# getting started in nfaa



## hoytjw (Jun 15, 2010)

right now is shoot 3d exclusivlley and am good at it i don't think theres any field tournament around here but i'm no sure so how do i get started in field archery


----------



## blueglide1 (Jun 29, 2006)

Go to the regional shoots threads here,check on shoots that are happening,and what they involve.There are several different types of field shoots,from standing in an open field and shooting 40-50-60yds, to actual in the woods type field,13ft to 80 yards.You can also go to your local archery pro shop,they usually get flyers from shoots that are coming up in your area,they might also have a data base on clubs that hold archery events too.You can get the general info on styles from the NFAA website.Just for a start anyway,good luck in your search.Don W.


----------



## hoytjw (Jun 15, 2010)

thanks alot don


----------



## blueglide1 (Jun 29, 2006)

No problem pal,allways willing to help anyone.


----------



## 1stRockinArcher (Dec 30, 2002)

here is the website for the NFAA Florida Archery Association

http://www.floridaarchery.org/

1RA


----------



## Scott.Barrett (Oct 26, 2008)

There is always something, but it may be a drive for you!

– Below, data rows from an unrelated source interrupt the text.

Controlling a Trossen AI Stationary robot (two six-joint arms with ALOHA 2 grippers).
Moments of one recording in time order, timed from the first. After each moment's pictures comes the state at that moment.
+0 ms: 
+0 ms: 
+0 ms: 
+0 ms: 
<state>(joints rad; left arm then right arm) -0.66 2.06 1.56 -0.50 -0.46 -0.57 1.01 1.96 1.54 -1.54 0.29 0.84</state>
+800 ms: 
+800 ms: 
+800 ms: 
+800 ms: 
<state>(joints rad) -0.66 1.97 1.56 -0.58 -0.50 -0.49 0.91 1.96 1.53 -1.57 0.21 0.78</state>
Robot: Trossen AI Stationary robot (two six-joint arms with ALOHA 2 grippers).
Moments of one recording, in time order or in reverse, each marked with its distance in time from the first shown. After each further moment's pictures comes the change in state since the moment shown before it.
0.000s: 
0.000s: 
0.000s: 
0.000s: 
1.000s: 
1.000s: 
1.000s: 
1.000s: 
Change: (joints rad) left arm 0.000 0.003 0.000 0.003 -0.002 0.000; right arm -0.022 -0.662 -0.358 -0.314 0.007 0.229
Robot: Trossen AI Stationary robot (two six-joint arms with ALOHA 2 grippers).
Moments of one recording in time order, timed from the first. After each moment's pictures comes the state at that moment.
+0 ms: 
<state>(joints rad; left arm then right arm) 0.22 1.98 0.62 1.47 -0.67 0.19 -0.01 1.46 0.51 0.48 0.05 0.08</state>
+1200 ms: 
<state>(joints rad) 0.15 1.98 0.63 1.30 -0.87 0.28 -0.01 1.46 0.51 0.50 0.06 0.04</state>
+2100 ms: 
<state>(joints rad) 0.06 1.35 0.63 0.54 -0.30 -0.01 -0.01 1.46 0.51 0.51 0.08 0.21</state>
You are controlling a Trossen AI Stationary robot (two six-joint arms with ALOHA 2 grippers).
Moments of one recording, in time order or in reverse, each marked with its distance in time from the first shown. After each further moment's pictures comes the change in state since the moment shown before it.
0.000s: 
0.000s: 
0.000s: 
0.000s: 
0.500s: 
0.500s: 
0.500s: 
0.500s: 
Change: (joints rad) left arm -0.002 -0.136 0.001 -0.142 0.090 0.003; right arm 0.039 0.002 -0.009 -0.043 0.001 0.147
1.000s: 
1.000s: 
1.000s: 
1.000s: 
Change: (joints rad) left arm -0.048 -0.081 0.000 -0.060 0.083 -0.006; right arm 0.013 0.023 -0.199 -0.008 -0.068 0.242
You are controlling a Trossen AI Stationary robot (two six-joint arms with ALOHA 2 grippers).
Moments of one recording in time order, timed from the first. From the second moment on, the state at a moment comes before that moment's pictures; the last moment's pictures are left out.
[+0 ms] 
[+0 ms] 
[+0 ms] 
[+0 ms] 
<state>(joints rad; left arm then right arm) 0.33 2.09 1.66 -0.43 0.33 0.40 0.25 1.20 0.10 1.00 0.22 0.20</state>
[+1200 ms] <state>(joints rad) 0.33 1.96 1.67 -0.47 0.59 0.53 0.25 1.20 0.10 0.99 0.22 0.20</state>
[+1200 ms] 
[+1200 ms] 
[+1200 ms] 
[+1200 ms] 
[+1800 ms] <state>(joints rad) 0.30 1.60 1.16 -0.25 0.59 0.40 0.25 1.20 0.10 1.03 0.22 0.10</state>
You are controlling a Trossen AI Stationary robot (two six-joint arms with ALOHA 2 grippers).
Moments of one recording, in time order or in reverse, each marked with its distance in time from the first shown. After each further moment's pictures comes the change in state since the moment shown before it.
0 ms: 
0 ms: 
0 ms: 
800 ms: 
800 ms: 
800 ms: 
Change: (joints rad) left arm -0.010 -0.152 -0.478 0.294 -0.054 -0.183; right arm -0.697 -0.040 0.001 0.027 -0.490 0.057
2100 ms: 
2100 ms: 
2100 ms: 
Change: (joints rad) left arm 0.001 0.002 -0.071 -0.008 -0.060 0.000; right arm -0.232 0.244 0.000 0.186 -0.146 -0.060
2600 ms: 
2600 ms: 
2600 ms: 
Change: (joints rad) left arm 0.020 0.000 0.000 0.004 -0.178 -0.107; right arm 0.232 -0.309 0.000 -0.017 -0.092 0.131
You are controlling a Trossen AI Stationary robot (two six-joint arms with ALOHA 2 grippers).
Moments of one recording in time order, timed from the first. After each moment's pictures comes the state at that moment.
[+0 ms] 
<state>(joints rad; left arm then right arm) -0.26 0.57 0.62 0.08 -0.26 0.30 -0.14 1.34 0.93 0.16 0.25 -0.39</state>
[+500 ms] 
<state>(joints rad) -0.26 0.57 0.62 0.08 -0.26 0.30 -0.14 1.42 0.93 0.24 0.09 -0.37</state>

Look on the Schedule link on the left side of the Florida Archery Webpage. I attend most of the non-3d shoots, but it will be slim the next couple of months because of summer....

SB


----------



## dixonhunt1996 (Jun 18, 2010)

Last year was my first year in nfaa and I had a blast and got 1st place at state.


----------



## BAArcher (Feb 5, 2004)

I'm just getting started too after a serious 3D addiction. I am work on Ft Rucker, AL (south east Alabama) and we have a fantastic NFAA range run by the Alabama NFAA director, Howard Beeson.

Shoot me a PM and I'll fill you in, I am told there will be a State shoot here tha last week in July


----------